Pub Date: Nov. 2nd, 1962
Publisher: Simon & Schuster

In contrast with her recent first novel (The L-Shaped Room), whose sordid content occasioned both dubious reviews and a movie version, here this young British author refurbishes a proverbial plot--the love trials of a simple, decorous secretary and her intellectual writer-boss--with other familiar story fragments--quests for masculine independence, Jewish identity, and literary aplomb. Martha Fletcher recounts her growing fascination and eventual love for Aaron Franks, an embryonic--and tortured--literary genius who is dominated by his maiden sister--the wealthy, waspish villain of the piece. Unable to salvage his self-esteem as a man or as a writer, under her iron tutelage, Aaron takes his now-beloved, Christian helpmate to Israel and a kibbutz called Bet Hatikvah (House of Hope).
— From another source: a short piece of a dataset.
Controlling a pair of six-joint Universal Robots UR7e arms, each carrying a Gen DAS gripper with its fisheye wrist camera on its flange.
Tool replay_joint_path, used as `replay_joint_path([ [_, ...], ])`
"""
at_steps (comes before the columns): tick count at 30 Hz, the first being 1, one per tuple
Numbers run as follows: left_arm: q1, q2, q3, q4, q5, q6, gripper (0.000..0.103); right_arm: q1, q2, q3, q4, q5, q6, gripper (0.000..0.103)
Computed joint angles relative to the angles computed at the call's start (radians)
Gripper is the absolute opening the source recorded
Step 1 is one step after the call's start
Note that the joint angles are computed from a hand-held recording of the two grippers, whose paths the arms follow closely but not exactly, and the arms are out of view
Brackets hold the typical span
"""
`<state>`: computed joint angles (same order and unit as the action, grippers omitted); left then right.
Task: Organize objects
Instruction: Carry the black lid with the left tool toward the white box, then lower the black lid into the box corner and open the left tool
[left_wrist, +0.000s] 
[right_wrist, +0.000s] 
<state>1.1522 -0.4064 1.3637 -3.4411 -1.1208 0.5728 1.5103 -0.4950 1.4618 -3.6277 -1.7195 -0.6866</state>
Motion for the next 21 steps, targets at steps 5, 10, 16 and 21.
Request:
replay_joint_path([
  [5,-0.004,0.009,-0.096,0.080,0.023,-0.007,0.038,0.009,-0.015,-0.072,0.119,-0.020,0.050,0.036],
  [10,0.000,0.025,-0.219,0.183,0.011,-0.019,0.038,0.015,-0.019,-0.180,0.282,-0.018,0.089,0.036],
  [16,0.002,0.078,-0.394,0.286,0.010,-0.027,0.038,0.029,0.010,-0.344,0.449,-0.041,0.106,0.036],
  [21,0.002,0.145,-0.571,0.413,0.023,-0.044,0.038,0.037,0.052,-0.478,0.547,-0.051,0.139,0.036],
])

Aaron then narrates (from a suspiciously Martha-like viewpoint) their stark, laborious communal existence, dwelling upon his inability and her facility for accommodating to it. After six months they retreat to the city, but Martha returns to the kibbutz to have their child, leaving Aaron alone for a time with renewed determination to face an as yet unresolved, unwritten future. Martha's diary like account of London artists in truer, and more interesting, writing; the Israel jaunt, less so. In enlightened, feminine fiction.